MUMBAI: UPL Ltd’s whistleblower saga is making investors a bit wary about its prospects. Its stock has slipped about 12% in the last two days after The Economic Times reported allegations based on a whistleblower account. In fact, the stock has not made much of a recovery even after the management issued a clarification. Some brokers such as CLSA reiterated their buy rating after the management’s comments, but the stock has stayed weak.
“Frequent governance issues for UPL, third time within a year, are worrying. UPL management has clarified their position on each instance, albeit it seems to provide lesser comfort to investors for now,” said analyst at Kotak Institutional Equities in a client note. The report added that investors should “steer clear, when unclear.”
These governance factors have weighed on the stock’s valuations which have dropped a considerable about 40% against its five-year average, point out analysts. In fact, UPL lost about 23% of its market capitalisation in the past one year.
On the other hand, the smaller agro-chemicals player PI Industries Ltd has been pulling ahead. The company recently pipped UPL to become the largest agri-business company on the bourses. PI Industries’ one-year forward valuation stands at about 44 times FY22 earnings as compared to the lowly 8.3 times for UPL, per data from Bloomberg. Sure enough, UPL is a much larger peer with businesses in Latin America and Europe. UPL’s performance has been hit by the pandemic, but analysts see a second-half recovery in business.
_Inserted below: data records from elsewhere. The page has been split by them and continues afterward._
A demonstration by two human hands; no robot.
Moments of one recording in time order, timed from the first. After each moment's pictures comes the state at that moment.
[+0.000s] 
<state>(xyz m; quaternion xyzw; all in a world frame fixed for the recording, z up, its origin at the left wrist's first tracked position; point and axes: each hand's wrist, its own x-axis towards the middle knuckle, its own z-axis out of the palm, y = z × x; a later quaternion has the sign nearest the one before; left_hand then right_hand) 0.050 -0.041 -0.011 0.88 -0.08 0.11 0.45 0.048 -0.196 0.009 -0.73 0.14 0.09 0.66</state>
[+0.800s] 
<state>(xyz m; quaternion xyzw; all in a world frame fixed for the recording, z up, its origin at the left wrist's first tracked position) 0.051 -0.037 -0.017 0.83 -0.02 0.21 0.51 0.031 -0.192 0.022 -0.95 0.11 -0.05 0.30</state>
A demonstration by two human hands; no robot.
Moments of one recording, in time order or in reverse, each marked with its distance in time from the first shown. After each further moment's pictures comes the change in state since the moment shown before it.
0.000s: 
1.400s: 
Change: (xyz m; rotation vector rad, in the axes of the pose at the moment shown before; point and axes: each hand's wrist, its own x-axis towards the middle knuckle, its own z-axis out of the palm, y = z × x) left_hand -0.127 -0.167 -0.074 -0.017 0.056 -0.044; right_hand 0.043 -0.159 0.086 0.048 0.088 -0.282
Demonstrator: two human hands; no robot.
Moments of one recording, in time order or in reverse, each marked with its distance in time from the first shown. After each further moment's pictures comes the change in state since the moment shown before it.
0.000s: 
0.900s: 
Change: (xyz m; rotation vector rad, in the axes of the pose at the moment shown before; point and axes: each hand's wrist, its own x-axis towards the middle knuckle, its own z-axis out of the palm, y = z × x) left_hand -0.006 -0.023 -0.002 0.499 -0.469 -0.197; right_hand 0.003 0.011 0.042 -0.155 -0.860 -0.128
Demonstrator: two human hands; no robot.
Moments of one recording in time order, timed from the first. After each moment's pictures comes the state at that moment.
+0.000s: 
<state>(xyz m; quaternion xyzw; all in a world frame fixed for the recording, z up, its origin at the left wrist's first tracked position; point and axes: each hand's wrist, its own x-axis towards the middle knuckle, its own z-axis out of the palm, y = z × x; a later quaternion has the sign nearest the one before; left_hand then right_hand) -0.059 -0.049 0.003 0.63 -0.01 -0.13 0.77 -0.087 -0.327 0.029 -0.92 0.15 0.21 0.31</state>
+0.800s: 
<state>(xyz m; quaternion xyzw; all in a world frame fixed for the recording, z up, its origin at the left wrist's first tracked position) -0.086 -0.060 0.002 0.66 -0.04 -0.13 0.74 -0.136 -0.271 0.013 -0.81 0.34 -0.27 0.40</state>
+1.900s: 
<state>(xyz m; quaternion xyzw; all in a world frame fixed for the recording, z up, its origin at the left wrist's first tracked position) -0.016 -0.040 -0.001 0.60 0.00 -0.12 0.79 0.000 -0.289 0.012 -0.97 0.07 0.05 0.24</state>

Another worry for the company remains its high debt levels. “Debt remains a key concern as net debt increased by ₹1780 crore in the first half compared to FY20. Overall, its balance sheet has not shown a significant improvement in the first half FY21. In 2HFY21, the company is targeting to repay $700 million in debt, which would be a key trigger to watch out for,” said analyst at Motilal Oswal Financial Services Ltd in a client note.
And investor sentiment may remain bogged due to low cash flow generation. “Recurring downgrades on consensus estimates amid limited conviction on optimistic guidance-led-forecasts, low free cash flow generation, high effective leverage and a few other issues have kept us cautious on the stock,” Kotak analysts say.